> [Exercise details] Please return the whole listing exactly.
--------------------------------------------------
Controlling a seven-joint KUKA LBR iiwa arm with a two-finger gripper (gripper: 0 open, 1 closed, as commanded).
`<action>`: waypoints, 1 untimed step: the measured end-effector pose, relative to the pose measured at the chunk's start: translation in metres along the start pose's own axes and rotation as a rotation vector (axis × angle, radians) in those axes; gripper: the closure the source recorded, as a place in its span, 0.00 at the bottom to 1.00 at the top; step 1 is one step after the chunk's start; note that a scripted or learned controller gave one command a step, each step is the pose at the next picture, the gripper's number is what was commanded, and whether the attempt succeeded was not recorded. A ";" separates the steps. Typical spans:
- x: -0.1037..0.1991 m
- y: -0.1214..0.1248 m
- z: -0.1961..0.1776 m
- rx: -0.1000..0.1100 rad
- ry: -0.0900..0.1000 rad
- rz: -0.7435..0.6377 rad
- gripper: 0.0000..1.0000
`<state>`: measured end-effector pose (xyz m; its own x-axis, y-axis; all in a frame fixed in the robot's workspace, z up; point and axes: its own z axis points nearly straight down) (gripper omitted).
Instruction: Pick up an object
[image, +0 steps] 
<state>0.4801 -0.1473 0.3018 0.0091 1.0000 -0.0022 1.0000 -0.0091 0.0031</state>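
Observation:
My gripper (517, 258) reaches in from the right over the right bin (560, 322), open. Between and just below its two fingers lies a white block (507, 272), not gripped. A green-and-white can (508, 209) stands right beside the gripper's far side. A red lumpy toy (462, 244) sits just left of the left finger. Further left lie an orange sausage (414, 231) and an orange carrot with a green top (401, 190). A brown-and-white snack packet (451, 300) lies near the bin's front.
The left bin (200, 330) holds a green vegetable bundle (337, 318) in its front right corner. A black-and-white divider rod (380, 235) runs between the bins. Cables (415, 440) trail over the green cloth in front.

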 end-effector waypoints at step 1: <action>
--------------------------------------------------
> [Solution for this problem]
Controlling a seven-joint KUKA LBR iiwa arm with a two-finger gripper (gripper: 0 open, 1 closed, as commanded).
`<action>`: waypoints, 1 untimed step: the measured end-effector pose, relative to the pose measured at the chunk's start: translation in metres along the start pose's own axes and rotation as a rotation vector (axis × angle, radians) in those axes; gripper: the closure the source recorded, as a place in its span, 0.00 at the bottom to 1.00 at the top; step 1 is one step after the chunk's start; note that a scripted or learned controller gave one command a step, each step is the pose at the next picture, the gripper's number is what was commanded, and whether the attempt succeeded was not recorded. A ";" separates the steps. Typical spans:
- x: -0.1037..0.1991 m
- y: -0.1214..0.1248 m
- z: -0.1961..0.1776 m
- rx: -0.1000..0.1100 rad
- ry: -0.0900..0.1000 rad
- rz: -0.7435..0.6377 rad
- gripper: 0.0000..1.0000
`<state>`: measured end-effector pose (xyz m; its own x-axis, y-axis; all in a frame fixed in the robot's workspace, z up; point and axes: its own z axis points nearly straight down) (gripper omitted).
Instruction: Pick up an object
[image, +0 steps] 
<state>0.4801 -0.1473 0.3018 0.0091 1.0000 -0.0022 1.0000 -0.0091 0.0031</state>
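Observation:
My gripper (517, 258) reaches in from the right over the right bin (560, 322), open. Between and just below its two fingers lies a white block (507, 272), not gripped. A green-and-white can (508, 209) stands right beside the gripper's far side. A red lumpy toy (462, 244) sits just left of the left finger. Further left lie an orange sausage (414, 231) and an orange carrot with a green top (401, 190). A brown-and-white snack packet (451, 300) lies near the bin's front.
The left bin (200, 330) holds a green vegetable bundle (337, 318) in its front right corner. A black-and-white divider rod (380, 235) runs between the bins. Cables (415, 440) trail over the green cloth in front.
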
 end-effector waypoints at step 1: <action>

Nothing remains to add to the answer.